Planning of Off-Grid Renewable Power to Ammonia Systems with Heterogeneous Flexibility: A Multistakeholder Equilibrium Perspective
Yangjun Zeng, Yiwei Qiu, Jie Zhu, Shi Chen, Tianlei Zang, Buxiang Zhou, Ge He, Xu Ji
TL;DR
This paper develops a multistakeholder sizing equilibrium (MSSE) framework for off-grid renewable power to ammonia (ReP2A) systems involving three stakeholders: renewable generation (RG), hydrogen production (HP), and ammonia synthesis (AS). It formulates a noncooperative game capturing competitive economic interests and a KKT-based equivalent reformulated as a convex SOCP, solved efficiently with a temporal multicut generalized Benders decomposition (GBD) to handle long-horizon planning. Case studies on a North China project show that under free competition the stakeholders’ interests are not balanced, with the HP often gaining the most while AS bears the highest costs; this motivates mechanisms such as revenue transfers, profit re-arrangement, or pricing contracts to unlock feasible, mutually beneficial deployments. The findings underscore the need for policy and institutional arrangements to enable coordinated investment in ReP2A projects and point to future work on uncertainty, long-term planning, and carbon-market integration.
Abstract
Off-grid renewable power to ammonia (ReP2A) systems present a promising pathway toward carbon neutrality in both the energy and chemical industries.
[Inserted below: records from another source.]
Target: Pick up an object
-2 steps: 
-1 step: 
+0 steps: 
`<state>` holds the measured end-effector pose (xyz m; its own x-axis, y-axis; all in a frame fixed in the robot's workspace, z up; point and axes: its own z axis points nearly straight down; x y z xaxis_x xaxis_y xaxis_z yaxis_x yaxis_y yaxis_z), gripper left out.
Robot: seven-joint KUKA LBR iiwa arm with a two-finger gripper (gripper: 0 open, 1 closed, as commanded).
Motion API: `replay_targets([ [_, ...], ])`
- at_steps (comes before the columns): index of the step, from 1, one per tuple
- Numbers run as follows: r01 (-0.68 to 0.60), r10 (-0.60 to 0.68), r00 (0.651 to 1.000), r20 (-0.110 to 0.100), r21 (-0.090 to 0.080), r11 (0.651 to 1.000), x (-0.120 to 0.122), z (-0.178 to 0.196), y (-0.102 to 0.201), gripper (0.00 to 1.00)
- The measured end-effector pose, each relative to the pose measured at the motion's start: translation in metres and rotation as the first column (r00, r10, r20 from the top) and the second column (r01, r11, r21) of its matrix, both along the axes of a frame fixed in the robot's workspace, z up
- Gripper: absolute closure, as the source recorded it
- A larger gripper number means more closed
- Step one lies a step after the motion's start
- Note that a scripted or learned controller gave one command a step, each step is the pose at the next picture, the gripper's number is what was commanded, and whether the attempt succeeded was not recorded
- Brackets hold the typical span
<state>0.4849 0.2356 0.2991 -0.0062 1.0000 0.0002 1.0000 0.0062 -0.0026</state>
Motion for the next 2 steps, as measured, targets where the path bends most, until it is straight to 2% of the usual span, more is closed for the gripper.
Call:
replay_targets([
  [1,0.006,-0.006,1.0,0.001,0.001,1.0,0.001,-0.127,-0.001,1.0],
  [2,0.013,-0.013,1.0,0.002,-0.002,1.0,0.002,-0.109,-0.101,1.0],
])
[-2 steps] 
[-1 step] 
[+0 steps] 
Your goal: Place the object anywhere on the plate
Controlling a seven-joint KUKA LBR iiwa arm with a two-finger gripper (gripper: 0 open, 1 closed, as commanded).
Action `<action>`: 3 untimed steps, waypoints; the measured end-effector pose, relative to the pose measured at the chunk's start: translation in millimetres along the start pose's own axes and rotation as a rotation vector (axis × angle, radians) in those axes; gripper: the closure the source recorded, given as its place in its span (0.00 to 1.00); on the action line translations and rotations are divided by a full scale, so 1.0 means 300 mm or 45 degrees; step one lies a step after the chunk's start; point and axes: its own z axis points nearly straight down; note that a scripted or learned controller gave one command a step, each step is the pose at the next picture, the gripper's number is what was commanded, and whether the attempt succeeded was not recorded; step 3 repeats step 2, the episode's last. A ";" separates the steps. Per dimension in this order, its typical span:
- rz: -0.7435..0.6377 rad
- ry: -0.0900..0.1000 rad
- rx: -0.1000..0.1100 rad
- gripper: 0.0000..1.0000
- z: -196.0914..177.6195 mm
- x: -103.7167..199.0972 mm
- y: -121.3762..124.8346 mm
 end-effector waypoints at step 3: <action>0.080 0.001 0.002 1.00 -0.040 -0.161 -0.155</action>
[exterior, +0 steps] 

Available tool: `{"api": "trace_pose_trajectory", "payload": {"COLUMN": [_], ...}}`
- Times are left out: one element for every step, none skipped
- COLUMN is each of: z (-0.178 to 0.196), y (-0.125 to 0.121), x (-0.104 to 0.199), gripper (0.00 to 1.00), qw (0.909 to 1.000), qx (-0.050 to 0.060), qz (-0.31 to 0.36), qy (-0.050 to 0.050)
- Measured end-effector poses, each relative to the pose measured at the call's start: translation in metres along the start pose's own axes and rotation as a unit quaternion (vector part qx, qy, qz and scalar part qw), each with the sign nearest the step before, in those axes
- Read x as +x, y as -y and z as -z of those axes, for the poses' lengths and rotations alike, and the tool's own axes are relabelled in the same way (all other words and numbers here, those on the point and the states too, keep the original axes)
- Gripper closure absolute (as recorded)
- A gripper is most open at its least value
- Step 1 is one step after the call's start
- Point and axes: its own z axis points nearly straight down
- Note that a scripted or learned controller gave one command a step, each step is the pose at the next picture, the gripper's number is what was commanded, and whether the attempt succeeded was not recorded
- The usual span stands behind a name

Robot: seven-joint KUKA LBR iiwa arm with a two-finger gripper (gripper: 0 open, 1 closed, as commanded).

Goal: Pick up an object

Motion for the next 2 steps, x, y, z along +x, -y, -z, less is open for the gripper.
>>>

However, due to chemical safety requirements, the limited flexibility of ammonia synthesis poses a challenge when attempting to align with the variable hydrogen flow produced from renewable power. This necessitates the optimal sizing of equipment capacity for effective and coordinated production across the system. Additionally, an ReP2A system may involve multiple stakeholders with varying degrees of operational flexibility, complicating the planning problem. This paper first examines the multistakeholder sizing equilibrium (MSSE) of the ReP2A system. First, we propose an MSSE model that accounts for individual planning decisions and the competing economic interests of the stakeholders of power generation, hydrogen production, and ammonia synthesis. We then construct an equivalent optimization problem based on Karush-Kuhn-Tucker (KKT) conditions to determine the equilibrium. Following this, we decompose the problem in the temporal dimension and solve it via multicut generalized Benders decomposition (GBD) to address long-term balancing issues. Case studies based on a realistic project reveal that the equilibrium does not naturally balance the interests of all stakeholders due to their heterogeneous characteristics. Our findings suggest that benefit transfer or re-arrangement ensure mutual benefits and the successful implementation of ReP2A projects.